= TASK INSTRUCTIONS =
Among the entries below, how many lines include "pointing"? Give the number alone.

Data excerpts
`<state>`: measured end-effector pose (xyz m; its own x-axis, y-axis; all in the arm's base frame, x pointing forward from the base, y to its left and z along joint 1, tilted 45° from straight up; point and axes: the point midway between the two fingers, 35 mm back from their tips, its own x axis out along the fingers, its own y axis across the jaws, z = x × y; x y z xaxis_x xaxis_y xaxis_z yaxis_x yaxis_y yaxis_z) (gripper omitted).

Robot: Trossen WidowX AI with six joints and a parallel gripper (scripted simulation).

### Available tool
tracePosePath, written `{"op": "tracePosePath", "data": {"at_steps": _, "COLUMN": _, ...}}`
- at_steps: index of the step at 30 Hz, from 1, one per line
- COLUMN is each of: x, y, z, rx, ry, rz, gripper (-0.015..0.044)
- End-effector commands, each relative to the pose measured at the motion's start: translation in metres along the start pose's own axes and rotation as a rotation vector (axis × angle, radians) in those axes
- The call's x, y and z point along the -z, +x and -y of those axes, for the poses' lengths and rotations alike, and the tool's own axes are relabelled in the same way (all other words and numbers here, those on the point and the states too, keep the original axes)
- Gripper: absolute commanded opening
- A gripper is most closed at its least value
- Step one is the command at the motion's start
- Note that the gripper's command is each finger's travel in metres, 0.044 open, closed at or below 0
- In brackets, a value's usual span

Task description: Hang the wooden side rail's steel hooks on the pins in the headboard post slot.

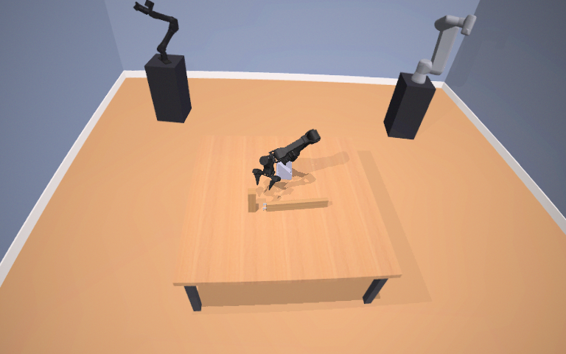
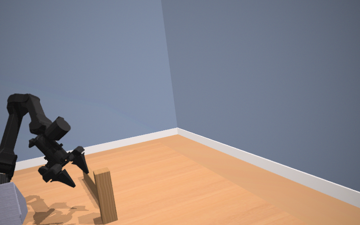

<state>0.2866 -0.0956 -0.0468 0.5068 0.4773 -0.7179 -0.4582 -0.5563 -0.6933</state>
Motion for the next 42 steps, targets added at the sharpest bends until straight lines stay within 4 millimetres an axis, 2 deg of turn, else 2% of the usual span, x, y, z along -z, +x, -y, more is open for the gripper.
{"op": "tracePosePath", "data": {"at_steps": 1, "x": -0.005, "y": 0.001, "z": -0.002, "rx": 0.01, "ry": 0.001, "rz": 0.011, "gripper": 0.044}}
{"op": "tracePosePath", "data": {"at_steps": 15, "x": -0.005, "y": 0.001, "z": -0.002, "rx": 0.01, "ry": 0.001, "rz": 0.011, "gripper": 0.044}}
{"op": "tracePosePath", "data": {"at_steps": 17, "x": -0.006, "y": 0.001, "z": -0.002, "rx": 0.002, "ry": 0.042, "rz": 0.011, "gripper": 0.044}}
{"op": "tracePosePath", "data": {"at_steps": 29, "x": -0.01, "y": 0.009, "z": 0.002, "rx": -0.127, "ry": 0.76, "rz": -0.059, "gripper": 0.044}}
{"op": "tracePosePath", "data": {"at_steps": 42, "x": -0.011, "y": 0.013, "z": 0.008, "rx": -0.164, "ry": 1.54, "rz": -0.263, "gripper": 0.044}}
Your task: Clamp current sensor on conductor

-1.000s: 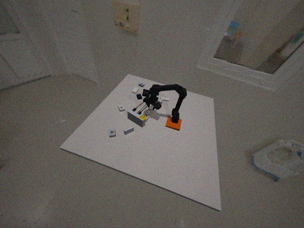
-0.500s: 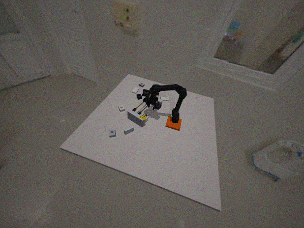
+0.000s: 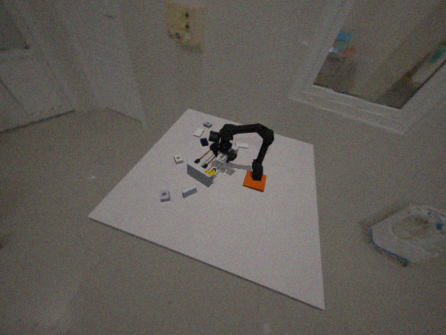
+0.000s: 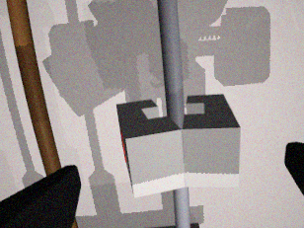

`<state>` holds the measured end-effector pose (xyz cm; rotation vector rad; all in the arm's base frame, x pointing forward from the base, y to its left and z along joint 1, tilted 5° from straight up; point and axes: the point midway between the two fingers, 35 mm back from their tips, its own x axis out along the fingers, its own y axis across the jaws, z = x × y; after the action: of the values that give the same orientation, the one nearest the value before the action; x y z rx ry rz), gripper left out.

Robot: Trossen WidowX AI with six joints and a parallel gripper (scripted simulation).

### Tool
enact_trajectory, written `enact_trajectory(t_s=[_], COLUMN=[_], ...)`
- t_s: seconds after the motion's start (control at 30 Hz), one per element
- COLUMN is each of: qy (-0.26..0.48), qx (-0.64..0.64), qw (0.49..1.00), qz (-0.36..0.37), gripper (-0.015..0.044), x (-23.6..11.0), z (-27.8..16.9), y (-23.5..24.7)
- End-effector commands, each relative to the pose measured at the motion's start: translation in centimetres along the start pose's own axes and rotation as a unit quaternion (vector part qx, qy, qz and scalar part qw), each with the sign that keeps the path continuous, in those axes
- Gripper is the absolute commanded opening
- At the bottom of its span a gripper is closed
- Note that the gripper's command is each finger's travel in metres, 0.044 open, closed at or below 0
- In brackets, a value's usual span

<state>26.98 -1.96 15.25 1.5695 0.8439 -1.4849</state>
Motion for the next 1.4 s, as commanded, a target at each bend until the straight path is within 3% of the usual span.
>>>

= THE ANSWER =
2